1        First Love, Last Rites
2    I Married a Strange Person
3          Let's Talk About Sex
4                          Slam
5           Mississippi Mermaid
Name: Title, dtype: object


* Cluster-Based Recommendations: The recommendations are based on the cluster assigned to the input movie. Movies in the same cluster are considered similar based on their genre, director, and creative type.
* Categorical Feature Similarity: The clustering is based on the similarity of categorical features, which might not always capture the full complexity of movie similarity.
* Label Encoding: Label encoding is a simple way to convert categorical data to numerical data, but it can introduce arbitrary ordering between categories.
* Limited Feature Set: The recommendation system is based on a limited set of features. Including more features, such as actors, plot keywords, or user ratings, could improve the recommendations.
* Cluster Interpretation: To better understand the recommendations, we should analyze the characteristics of the movies within each cluster. For example, we could examine the most common genres, directors, and creative types in each cluster.
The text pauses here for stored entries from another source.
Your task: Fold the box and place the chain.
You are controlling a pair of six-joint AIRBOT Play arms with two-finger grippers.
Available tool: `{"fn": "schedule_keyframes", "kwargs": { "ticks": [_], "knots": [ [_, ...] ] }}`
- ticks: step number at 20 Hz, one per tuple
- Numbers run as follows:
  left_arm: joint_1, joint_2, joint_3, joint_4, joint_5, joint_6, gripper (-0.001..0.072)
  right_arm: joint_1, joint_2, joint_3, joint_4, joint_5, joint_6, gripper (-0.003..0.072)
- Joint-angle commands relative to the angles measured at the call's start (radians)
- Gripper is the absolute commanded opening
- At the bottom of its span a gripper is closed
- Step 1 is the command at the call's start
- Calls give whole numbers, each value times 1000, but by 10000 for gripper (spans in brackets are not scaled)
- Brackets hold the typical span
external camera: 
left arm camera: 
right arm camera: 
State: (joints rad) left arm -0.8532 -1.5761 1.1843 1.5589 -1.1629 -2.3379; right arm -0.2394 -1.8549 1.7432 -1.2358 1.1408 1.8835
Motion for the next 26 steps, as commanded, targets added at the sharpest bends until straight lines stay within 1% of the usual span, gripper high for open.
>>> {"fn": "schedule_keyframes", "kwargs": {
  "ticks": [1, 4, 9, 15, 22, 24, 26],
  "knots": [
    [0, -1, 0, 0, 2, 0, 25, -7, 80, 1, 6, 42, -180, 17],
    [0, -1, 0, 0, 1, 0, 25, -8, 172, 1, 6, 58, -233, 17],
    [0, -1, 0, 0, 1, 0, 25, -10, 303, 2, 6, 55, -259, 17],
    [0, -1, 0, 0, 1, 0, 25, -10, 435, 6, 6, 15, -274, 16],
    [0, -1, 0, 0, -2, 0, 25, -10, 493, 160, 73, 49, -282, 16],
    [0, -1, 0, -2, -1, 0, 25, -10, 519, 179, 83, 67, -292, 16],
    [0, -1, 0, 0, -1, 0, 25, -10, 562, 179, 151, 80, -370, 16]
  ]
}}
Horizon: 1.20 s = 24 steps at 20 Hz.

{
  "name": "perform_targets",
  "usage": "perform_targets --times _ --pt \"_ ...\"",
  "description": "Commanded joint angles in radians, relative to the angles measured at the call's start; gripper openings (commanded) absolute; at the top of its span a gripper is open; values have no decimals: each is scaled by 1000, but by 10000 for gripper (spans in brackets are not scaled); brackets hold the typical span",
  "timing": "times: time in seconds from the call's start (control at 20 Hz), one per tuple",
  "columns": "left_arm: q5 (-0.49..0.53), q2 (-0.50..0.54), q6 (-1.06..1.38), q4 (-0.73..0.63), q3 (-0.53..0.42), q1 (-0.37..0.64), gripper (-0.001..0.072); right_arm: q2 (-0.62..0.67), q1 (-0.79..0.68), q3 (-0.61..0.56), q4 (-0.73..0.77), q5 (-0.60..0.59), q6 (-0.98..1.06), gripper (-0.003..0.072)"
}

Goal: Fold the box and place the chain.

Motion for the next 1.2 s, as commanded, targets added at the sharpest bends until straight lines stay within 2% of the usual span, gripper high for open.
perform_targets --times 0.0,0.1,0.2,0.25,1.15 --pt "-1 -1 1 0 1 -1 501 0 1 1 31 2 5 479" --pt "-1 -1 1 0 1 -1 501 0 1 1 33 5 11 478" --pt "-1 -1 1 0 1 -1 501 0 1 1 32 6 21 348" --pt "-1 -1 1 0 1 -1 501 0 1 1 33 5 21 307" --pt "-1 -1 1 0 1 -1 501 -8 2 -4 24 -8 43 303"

The results show that the cluster-based recommendation system has recommended movies that are in the same cluster as "The Land Girls" based on their genre, director, and creative type. The recommendations might not always be perfect, and further experimentation and feature engineering are needed to improve the system.

##### Summary of Recommendation System:
* Content-Based Filtering: Recommends movies based on similarities in attributes like Genre, Director, and Creative Type.
* Collaborative Filtering: Recommends movies based on the ratings and preferences of similar users. We used the Surprise library for implementing this.
* Clustering (K-Means): Groups similar movies based on features and recommends movies from the same cluster.